Pull every line that includes the word "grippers" from the data.

__________________________________________________

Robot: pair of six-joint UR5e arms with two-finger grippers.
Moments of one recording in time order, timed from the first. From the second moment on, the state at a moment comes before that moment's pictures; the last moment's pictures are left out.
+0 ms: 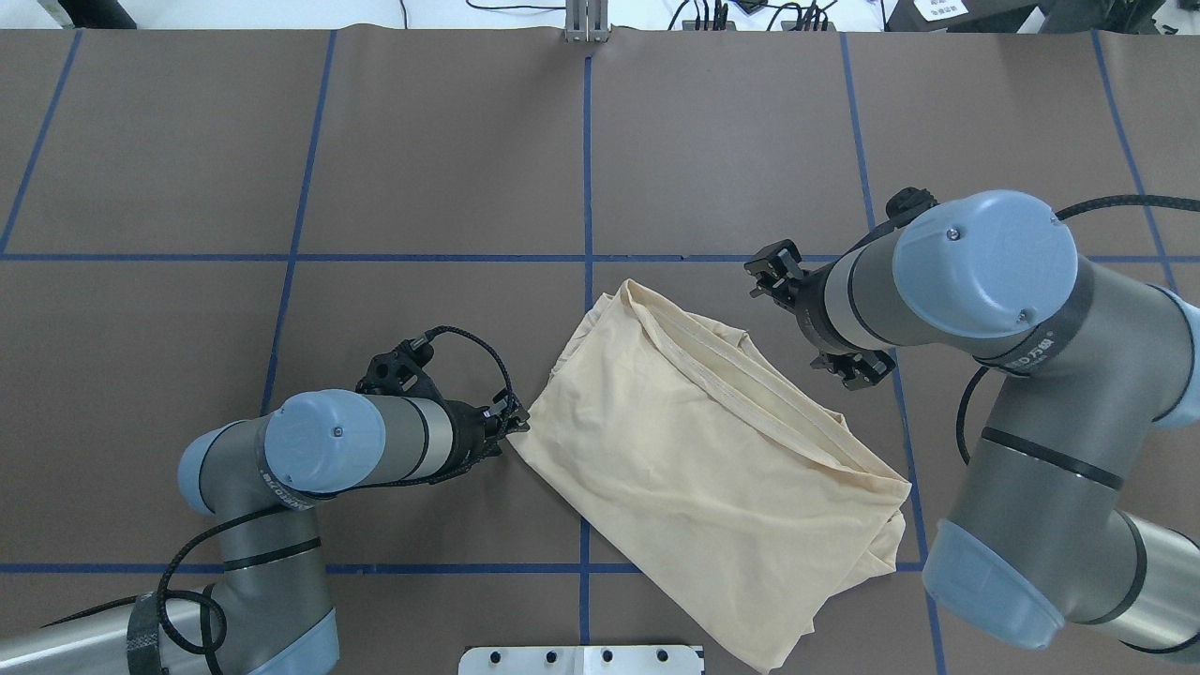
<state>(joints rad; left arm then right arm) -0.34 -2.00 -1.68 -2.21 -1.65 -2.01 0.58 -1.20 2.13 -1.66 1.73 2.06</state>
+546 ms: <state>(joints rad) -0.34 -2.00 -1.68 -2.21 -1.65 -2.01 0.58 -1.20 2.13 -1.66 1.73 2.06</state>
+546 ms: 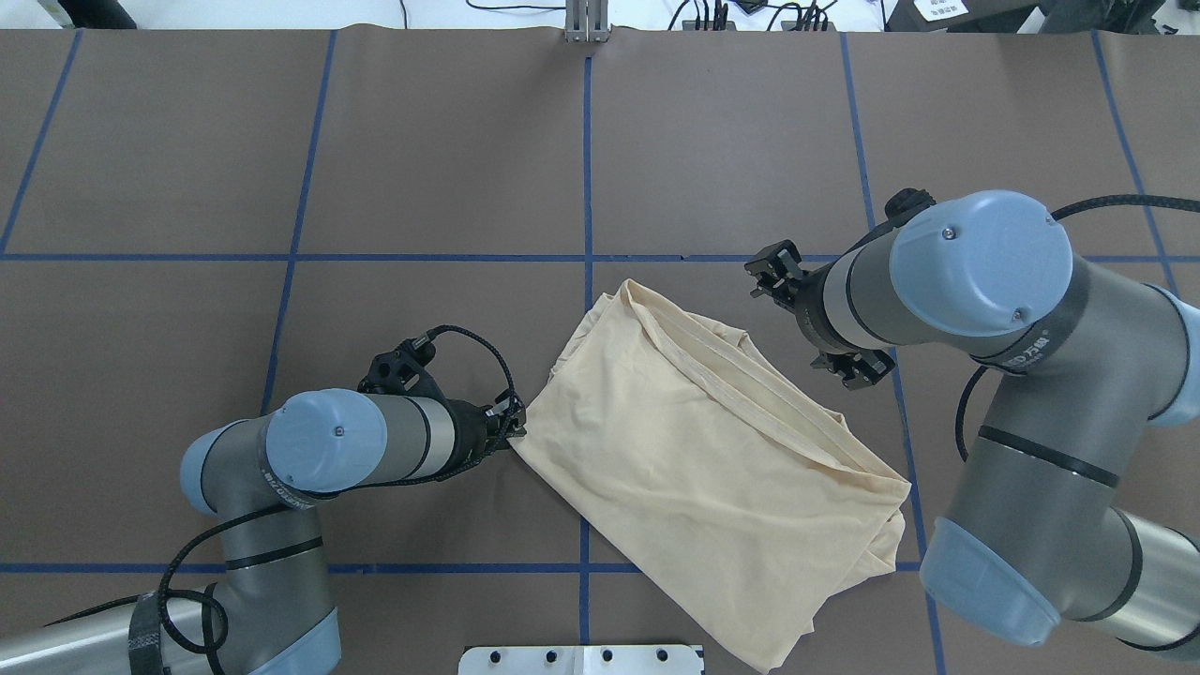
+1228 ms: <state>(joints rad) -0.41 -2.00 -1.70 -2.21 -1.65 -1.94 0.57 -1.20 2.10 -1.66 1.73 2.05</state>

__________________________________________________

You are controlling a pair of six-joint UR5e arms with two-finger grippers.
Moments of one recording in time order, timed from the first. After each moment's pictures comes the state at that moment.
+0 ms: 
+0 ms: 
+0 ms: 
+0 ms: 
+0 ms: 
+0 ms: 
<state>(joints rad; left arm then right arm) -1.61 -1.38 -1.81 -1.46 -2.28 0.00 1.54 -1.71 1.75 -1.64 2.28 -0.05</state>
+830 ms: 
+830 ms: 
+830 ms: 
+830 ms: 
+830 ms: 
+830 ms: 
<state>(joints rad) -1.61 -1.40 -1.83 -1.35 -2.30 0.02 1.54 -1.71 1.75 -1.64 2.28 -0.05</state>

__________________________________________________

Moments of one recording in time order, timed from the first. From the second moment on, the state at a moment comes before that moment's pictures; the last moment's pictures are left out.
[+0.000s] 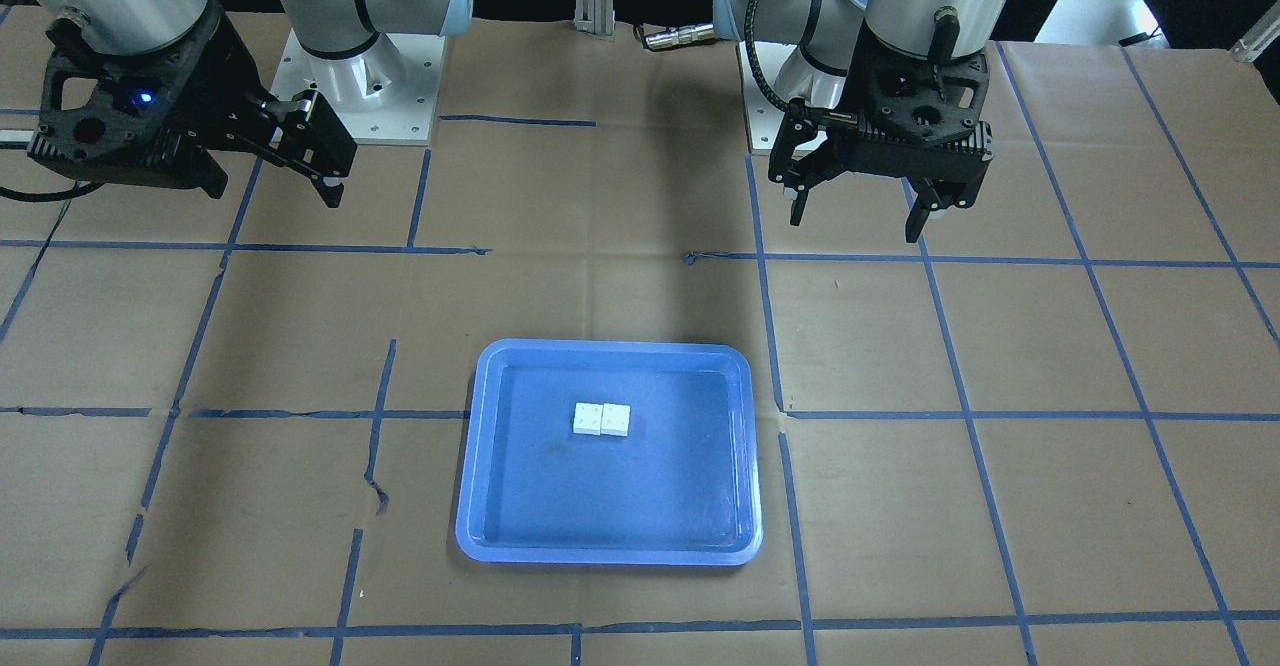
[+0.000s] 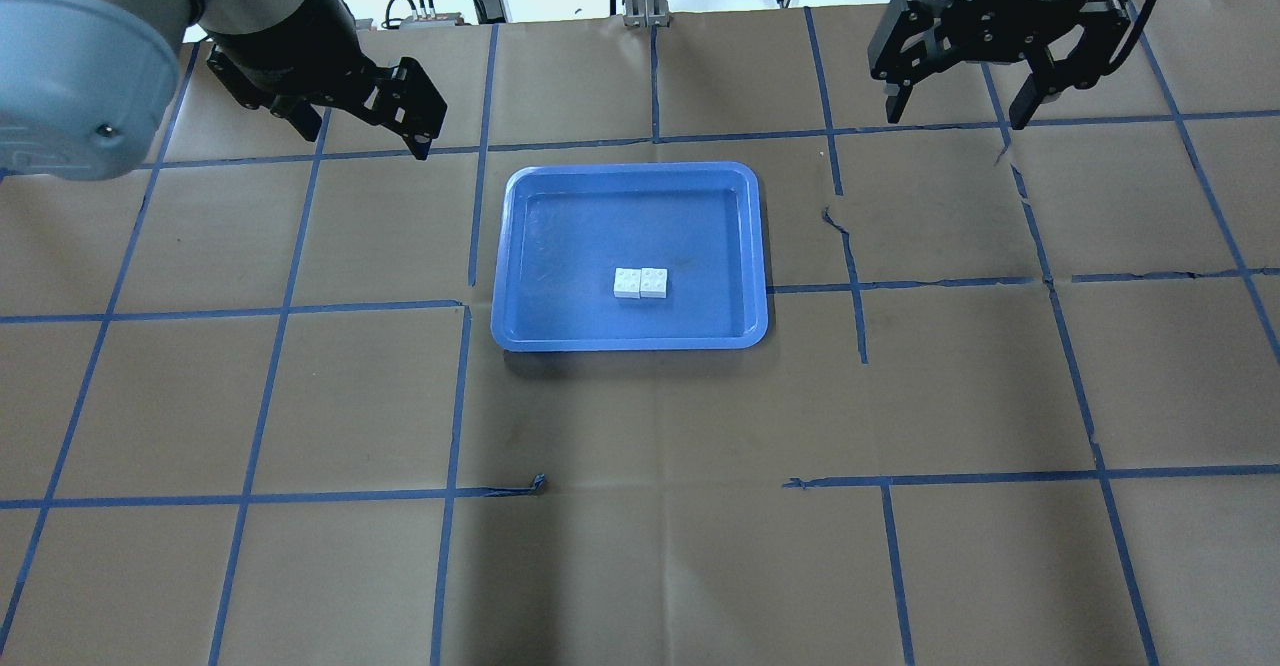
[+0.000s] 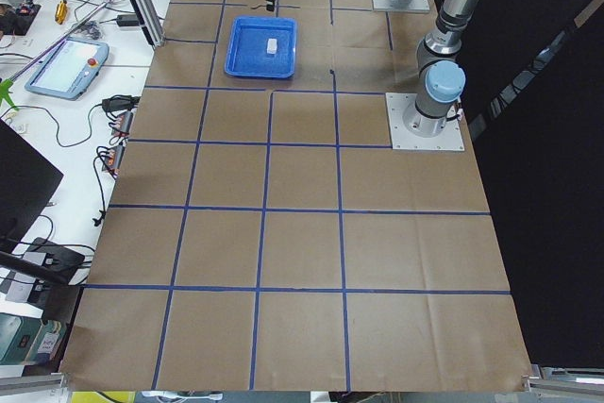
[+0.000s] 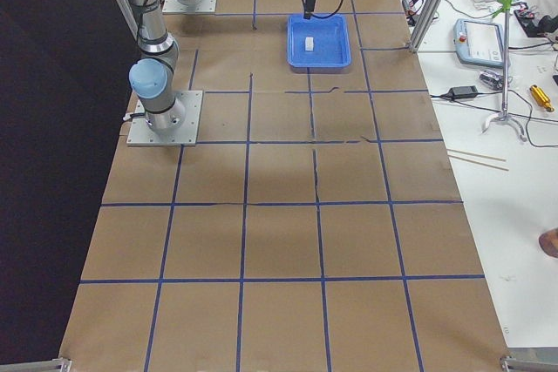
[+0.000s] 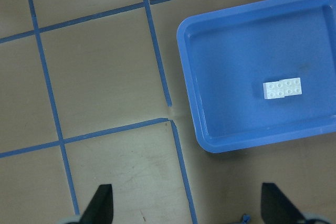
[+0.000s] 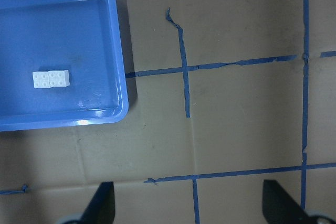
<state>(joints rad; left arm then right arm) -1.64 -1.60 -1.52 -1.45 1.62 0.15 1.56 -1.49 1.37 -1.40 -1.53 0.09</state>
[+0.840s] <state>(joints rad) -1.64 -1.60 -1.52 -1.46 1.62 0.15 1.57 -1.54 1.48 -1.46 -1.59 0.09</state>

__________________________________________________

Problem solution
Robot: pair of six-joint UR5e arms with two-finger grippers.
You are controlling a pair of six-joint UR5e arms with two-finger grippers.

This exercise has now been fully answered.